AIM OF THE TASK: Repeat the records exactly, so that each line matches the original.

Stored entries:
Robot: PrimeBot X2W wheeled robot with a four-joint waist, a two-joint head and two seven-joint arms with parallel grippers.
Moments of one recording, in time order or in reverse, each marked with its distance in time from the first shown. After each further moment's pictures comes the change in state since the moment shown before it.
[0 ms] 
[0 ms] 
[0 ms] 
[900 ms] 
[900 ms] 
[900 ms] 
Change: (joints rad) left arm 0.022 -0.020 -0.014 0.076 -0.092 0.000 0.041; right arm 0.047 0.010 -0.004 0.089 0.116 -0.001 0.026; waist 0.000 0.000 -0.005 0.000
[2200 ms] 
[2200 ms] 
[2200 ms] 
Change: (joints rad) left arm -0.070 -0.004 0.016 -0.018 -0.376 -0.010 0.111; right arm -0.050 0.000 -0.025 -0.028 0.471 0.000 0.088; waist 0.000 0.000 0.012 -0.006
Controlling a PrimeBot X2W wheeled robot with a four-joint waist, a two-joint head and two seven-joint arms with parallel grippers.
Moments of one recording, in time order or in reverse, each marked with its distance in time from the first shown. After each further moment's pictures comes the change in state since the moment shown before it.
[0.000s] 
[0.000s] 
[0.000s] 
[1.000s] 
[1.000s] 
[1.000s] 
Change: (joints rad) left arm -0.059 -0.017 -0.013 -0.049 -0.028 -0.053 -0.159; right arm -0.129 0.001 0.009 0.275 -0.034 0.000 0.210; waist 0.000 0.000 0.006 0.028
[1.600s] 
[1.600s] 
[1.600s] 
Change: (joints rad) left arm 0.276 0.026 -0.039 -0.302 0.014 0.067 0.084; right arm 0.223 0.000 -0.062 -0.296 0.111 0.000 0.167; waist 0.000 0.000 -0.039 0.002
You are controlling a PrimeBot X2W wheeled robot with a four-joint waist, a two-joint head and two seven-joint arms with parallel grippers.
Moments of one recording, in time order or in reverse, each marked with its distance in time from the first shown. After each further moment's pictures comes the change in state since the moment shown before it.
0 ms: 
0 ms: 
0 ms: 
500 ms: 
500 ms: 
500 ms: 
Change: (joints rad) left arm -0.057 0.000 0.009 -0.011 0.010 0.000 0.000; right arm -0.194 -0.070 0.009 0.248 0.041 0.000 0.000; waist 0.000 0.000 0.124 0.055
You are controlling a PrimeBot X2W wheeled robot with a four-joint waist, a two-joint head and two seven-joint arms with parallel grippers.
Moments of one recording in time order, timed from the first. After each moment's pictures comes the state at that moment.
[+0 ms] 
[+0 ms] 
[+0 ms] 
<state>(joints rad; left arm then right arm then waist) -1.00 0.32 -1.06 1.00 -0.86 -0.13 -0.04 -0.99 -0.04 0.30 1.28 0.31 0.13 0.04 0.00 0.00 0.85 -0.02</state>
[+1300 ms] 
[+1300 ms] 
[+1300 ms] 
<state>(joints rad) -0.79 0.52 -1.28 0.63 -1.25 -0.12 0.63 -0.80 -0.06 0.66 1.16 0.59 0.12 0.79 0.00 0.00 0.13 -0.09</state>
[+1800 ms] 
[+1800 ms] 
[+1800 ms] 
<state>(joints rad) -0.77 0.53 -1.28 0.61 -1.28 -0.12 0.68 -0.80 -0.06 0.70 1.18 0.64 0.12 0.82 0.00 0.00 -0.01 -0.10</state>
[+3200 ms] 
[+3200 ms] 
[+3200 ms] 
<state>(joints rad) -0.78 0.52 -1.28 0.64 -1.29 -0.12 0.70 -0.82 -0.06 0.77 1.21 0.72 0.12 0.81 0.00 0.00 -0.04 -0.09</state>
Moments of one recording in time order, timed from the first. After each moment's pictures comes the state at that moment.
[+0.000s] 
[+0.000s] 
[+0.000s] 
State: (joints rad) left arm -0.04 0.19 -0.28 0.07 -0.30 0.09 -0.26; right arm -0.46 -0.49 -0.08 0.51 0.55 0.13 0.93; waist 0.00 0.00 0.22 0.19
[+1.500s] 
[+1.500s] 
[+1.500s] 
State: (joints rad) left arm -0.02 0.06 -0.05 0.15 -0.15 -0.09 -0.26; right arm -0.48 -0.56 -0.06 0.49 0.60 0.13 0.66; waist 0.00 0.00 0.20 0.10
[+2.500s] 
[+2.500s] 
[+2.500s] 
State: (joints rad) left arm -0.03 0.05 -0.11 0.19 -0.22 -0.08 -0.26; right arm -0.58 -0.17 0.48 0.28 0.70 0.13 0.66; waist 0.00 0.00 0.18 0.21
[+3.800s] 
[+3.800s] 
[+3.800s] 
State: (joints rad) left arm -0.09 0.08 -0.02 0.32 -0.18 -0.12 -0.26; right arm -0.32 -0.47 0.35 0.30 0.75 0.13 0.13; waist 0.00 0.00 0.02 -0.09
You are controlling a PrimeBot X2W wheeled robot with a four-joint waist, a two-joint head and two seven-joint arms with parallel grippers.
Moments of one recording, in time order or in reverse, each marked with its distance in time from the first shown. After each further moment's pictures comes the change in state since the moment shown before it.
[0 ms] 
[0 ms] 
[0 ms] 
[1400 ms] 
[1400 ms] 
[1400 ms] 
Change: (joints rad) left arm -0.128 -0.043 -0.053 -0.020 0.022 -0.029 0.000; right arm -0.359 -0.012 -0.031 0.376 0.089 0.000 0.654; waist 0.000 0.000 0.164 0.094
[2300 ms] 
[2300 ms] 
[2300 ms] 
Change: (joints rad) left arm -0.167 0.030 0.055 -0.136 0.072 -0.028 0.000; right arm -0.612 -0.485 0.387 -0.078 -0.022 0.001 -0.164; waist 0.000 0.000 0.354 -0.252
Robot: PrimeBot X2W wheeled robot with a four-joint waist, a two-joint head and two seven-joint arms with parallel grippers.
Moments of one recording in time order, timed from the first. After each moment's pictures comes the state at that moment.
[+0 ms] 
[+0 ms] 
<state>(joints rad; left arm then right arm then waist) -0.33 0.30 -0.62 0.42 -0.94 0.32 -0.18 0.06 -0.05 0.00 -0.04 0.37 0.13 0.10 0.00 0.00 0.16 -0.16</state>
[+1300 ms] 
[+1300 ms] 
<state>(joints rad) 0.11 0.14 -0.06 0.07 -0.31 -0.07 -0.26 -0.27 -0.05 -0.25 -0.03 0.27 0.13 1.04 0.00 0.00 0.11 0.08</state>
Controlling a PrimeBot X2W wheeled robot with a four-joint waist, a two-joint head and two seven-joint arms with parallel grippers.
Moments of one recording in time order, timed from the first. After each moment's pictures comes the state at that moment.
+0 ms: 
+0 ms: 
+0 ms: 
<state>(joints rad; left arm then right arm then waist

REPLY TO THE EXERCISE:
Robot: PrimeBot X2W wheeled robot with a four-joint waist, a two-joint head and two seven-joint arms with parallel grippers.
Moments of one recording, in time order or in reverse, each marked with its distance in time from the first shown. After each further moment's pictures comes the change in state since the moment shown before it.
[0 ms] 
[0 ms] 
[0 ms] 
[900 ms] 
[900 ms] 
[900 ms] 
Change: (joints rad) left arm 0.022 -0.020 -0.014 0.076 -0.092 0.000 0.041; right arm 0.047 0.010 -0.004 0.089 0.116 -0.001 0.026; waist 0.000 0.000 -0.005 0.000
[2200 ms] 
[2200 ms] 
[2200 ms] 
Change: (joints rad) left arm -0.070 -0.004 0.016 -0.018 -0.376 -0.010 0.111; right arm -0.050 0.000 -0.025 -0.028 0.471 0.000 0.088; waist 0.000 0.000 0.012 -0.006
Controlling a PrimeBot X2W wheeled robot with a four-joint waist, a two-joint head and two seven-joint arms with parallel grippers.
Moments of one recording, in time order or in reverse, each marked with its distance in time from the first shown. After each further moment's pictures comes the change in state since the moment shown before it.
[0.000s] 
[0.000s] 
[0.000s] 
[1.000s] 
[1.000s] 
[1.000s] 
Change: (joints rad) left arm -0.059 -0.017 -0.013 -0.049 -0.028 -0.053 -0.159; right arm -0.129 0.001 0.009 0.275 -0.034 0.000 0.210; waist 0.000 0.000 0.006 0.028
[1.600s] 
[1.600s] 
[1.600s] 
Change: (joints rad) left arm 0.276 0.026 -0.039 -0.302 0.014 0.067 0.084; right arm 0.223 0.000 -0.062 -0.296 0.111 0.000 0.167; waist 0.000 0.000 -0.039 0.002
You are controlling a PrimeBot X2W wheeled robot with a four-joint waist, a two-joint head and two seven-joint arms with parallel grippers.
Moments of one recording, in time order or in reverse, each marked with its distance in time from the first shown. After each further moment's pictures comes the change in state since the moment shown before it.
0 ms: 
0 ms: 
0 ms: 
500 ms: 
500 ms: 
500 ms: 
Change: (joints rad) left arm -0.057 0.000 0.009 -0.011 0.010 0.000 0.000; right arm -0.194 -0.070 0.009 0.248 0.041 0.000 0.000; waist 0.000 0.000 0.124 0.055
You are controlling a PrimeBot X2W wheeled robot with a four-joint waist, a two-joint head and two seven-joint arms with parallel grippers.
Moments of one recording in time order, timed from the first. After each moment's pictures comes the state at that moment.
[+0 ms] 
[+0 ms] 
[+0 ms] 
<state>(joints rad; left arm then right arm then waist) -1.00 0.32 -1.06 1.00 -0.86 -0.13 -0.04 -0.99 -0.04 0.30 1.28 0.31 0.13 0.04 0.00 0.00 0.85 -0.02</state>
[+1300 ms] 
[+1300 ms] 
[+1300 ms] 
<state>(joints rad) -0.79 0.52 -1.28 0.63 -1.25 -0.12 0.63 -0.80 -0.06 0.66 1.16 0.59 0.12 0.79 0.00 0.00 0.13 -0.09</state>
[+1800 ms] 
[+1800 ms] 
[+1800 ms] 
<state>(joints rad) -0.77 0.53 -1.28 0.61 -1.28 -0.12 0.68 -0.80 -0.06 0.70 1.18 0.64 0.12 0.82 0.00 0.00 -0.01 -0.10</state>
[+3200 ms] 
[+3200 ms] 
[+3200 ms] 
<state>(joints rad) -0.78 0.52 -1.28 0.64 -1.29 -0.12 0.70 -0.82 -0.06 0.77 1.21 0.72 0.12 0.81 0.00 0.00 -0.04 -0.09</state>
Moments of one recording in time order, timed from the first. After each moment's pictures comes the state at that moment.
[+0.000s] 
[+0.000s] 
[+0.000s] 
State: (joints rad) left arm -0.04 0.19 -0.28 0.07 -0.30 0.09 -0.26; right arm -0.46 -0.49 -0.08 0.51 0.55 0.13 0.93; waist 0.00 0.00 0.22 0.19
[+1.500s] 
[+1.500s] 
[+1.500s] 
State: (joints rad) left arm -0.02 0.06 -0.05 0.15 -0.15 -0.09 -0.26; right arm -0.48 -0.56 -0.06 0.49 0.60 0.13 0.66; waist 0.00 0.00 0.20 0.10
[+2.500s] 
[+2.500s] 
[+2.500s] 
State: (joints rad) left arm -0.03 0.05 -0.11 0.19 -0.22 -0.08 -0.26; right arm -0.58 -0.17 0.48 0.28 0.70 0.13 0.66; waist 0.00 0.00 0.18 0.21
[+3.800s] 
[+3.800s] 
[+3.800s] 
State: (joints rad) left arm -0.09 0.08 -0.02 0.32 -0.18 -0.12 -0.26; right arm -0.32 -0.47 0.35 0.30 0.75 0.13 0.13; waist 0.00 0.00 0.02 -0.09
You are controlling a PrimeBot X2W wheeled robot with a four-joint waist, a two-joint head and two seven-joint arms with parallel grippers.
Moments of one recording, in time order or in reverse, each marked with its distance in time from the first shown. After each further moment's pictures comes the change in state since the moment shown before it.
[0 ms] 
[0 ms] 
[0 ms] 
[1400 ms] 
[1400 ms] 
[1400 ms] 
Change: (joints rad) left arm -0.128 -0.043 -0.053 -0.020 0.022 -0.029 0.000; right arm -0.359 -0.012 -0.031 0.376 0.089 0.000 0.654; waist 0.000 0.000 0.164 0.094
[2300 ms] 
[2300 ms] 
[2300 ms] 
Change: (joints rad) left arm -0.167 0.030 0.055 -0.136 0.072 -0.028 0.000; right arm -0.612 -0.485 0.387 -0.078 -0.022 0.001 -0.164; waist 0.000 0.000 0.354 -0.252
Robot: PrimeBot X2W wheeled robot with a four-joint waist, a two-joint head and two seven-joint arms with parallel grippers.
Moments of one recording in time order, timed from the first. After each moment's pictures comes the state at that moment.
[+0 ms] 
[+0 ms] 
<state>(joints rad; left arm then right arm then waist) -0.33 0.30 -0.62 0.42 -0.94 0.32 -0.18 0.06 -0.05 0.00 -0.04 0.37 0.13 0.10 0.00 0.00 0.16 -0.16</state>
[+1300 ms] 
[+1300 ms] 
<state>(joints rad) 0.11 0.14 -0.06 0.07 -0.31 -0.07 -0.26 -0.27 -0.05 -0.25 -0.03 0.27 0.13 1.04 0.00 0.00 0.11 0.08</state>
Controlling a PrimeBot X2W wheeled robot with a four-joint waist, a two-joint head and two seven-joint arms with parallel grippers.
Moments of one recording in time order, timed from the first. After each moment's pictures comes the state at that moment.
+0 ms: 
+0 ms: 
+0 ms: 
<state>(joints rad; left arm then right arm then waist

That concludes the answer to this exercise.